Types Of Funds: Identified Vs. Semi-Blind

Posted Jan 31, 2020


Qualified Opportunity Zone Funds (QOZFs) come in two main fundamental structures — pre-identified investments or semi-blind pools. In this article, we’ll look at both in detail and explore the advantages and disadvantages of each.

Identified Fund

An identified fund has pre-identified land or opportunities in a Qualified Opportunity Zone, which are being assessed as investments for the fund. These funds can invest in any number of assets, but are typically smaller, usually ranging from one to eight assets. 

The fund sponsor is usually under contract on some or most of the identified land or opportunities. Additionally, the sponsor may have established a joint venture (JV) partnerships with third-party developers/management companies on each opportunity. Depending on the fund, there could already be “shovels in the ground” on one or more of the assets.

There aren’t many unknowns with an identified fund. Investors can read about the properties or opportunities, talk with management, and even visit the sites if they like. This is not the case for all the projects within a semi-blind or blind fund. The primary risk with identified funds is that the fund may commit to more projects than they are able to develop if the fundraising falls short of expectations.

Semi-Blind Fund

Semi-blind funds are fairly opaque. A few projects may be identified or under contract, but the fund may have additional projects in the pipeline that are not currently under the fund’s control and that may or may not end up in the fund. Investors may have limited information on what the fund’s portfolio of investments will look like until all of the projects have been acquired. Instead, investors are going off the sponsor’s track record, or perhaps an “investment thesis” that the sponsor has laid out. For example, a fund might target multifamily, office, and industrial developments in east coast metropolitan areas.

Without clear guidance on what the fund will invest in, investors are assuming a few risks:

  • Uncertainty about the final locations of properties.
  • Uncertainty about the property type (multifamily, industrial, etc.).
  • Difficulty in evaluating economic metrics or cash flows.

For the sponsor, semi-blind funds can be difficult to sell to new investors, meaning those investors outside of the sponsor’s network.

Although there are some inherent risks in this type of structure, semi-blind funds do have their share of advantages. First, a pooled investment structure allows the fund manager to raise funds before acquiring a project. This gives the fund an “all-cash” advantage over other potential buyers who have to raise the money prior to closing, allowing the fund to transact quickly on projects with motivated sellers. Plus, the fund won’t transact on a project that they do not already have the necessary capital raised for. Along with this, a semi-blind fund allows investors to rely upon the expertise of the fund’s manager. Giving an experienced operator the flexibility of vetting deals and making buy/sell decisions on its own allows the fund to pursue deals that seek to produce the highest risk-adjusted returns. 

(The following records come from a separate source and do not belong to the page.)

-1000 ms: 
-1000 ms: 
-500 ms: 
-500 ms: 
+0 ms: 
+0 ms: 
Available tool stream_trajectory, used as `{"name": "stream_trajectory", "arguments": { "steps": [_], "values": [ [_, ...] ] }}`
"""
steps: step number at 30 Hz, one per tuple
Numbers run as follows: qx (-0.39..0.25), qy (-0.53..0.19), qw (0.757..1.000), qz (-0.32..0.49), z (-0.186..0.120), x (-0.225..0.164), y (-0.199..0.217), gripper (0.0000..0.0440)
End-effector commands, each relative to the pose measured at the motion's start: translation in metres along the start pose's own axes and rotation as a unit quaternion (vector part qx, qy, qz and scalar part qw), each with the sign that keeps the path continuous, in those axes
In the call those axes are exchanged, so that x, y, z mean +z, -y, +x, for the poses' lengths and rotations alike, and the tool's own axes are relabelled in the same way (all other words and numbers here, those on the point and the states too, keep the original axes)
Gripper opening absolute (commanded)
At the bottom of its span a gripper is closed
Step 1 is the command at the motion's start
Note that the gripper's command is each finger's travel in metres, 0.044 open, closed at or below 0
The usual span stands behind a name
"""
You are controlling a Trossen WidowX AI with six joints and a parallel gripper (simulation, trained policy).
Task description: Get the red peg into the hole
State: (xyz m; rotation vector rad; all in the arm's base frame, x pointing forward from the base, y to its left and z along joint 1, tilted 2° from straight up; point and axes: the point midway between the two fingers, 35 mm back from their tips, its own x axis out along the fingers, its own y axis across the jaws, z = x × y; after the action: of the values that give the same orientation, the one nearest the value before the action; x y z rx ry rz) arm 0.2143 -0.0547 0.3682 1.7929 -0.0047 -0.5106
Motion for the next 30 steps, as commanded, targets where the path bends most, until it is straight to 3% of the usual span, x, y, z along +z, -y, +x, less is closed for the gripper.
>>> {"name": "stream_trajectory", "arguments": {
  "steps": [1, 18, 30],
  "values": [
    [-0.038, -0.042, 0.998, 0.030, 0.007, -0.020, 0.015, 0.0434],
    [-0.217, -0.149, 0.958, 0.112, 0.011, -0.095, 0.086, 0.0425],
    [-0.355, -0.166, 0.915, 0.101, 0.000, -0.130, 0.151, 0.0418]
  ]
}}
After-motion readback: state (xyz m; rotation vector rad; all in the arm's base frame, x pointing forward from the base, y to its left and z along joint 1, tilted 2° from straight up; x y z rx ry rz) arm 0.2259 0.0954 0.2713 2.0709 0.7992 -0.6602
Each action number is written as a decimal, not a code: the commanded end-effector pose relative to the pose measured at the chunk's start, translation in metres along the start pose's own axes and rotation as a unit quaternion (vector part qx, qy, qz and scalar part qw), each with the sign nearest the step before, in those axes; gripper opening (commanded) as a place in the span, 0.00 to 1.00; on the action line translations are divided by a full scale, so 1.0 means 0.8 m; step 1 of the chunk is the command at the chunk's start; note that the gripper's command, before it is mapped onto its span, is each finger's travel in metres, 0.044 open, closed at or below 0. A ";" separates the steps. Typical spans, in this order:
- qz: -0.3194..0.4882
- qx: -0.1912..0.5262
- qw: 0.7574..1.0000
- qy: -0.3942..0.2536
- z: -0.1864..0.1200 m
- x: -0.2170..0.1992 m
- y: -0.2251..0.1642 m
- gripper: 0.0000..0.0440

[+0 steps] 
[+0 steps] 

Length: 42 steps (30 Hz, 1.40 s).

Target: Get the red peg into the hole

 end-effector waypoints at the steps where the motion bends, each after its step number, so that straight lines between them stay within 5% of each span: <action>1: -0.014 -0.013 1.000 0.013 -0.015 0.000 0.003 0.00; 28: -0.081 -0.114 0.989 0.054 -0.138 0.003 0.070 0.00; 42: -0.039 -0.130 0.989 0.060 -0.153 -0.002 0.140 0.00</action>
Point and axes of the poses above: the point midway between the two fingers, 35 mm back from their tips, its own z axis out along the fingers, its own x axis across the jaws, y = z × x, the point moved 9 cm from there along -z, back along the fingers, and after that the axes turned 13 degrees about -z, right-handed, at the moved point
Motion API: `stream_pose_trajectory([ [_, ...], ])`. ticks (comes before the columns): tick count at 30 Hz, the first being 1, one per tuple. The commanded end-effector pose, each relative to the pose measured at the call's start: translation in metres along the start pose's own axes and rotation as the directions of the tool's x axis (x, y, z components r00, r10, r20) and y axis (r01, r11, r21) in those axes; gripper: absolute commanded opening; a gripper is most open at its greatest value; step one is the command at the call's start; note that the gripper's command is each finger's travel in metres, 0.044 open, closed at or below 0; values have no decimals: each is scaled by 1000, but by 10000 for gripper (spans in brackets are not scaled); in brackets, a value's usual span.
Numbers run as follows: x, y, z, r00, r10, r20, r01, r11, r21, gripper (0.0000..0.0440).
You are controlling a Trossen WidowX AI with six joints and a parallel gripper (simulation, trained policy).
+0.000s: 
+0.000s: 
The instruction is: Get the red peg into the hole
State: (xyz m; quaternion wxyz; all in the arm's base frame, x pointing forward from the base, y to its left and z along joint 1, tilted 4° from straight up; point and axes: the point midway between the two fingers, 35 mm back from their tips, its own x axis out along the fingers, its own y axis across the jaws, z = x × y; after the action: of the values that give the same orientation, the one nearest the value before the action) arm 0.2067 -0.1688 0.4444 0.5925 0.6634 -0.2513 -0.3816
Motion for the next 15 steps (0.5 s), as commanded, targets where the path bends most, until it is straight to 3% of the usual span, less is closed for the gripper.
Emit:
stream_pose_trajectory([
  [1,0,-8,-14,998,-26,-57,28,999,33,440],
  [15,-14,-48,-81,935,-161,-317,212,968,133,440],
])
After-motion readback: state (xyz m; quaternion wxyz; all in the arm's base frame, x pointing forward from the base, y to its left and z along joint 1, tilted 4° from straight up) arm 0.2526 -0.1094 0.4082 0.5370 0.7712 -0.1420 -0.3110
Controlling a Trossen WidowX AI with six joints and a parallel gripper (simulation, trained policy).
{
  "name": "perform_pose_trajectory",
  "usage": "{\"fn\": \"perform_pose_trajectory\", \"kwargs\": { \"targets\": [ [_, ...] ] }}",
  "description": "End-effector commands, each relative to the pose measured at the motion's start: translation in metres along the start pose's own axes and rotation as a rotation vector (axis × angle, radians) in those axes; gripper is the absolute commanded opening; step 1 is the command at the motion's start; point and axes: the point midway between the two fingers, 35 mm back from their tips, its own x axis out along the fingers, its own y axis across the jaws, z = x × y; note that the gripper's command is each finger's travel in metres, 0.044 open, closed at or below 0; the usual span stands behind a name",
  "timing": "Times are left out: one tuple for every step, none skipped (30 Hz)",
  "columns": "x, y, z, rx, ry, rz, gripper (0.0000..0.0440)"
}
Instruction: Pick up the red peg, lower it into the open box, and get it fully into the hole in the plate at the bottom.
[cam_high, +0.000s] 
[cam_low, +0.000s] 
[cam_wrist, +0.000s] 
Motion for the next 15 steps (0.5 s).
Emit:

Also, similar to an identified fund, the semi-blind fund sponsor may have JV partnerships and a few opportunities under contract or even closed on with more being assessed in a project pipeline. This is the fundamental difference between a semi-blind fund and a blind fund, where no projects have been acquired.

For investors who aren’t familiar with the sponsor, they will need to do additional homework such as:

  • Learning about the sponsor’s track record.
  • What kind of similar businesses has the sponsor been involved in?
  • Does the sponsor know how to operate a Real Estate Investment Trust (REIT)?
  • Has the sponsor done development from the ground up?

In the end, a semi-blind fund is just like a blind pool in any other context. The difference is that the sponsor just needs to check off the boxes for a Qualified Opportunity Zone Fund.

Both fund types allow for reinvestment as part of the round two QOZ regulations. Investors don’t have to be tied up in all properties of the fund for ten years. They can exit a single property and invest within a one year period without disrupting the QOZF.

Identified and semi-blind funds are the two main fundamental structures of a QOZF. For some new investors, the fully identified fund may be the better route because there are fewer unknowns. But if investors are comfortable with the sponsor and their fund strategy, semi-blind funds may be a good fit. Both fund types contain risks, and investors should make sure they are comfortable with the investment opportunity before committing their funds.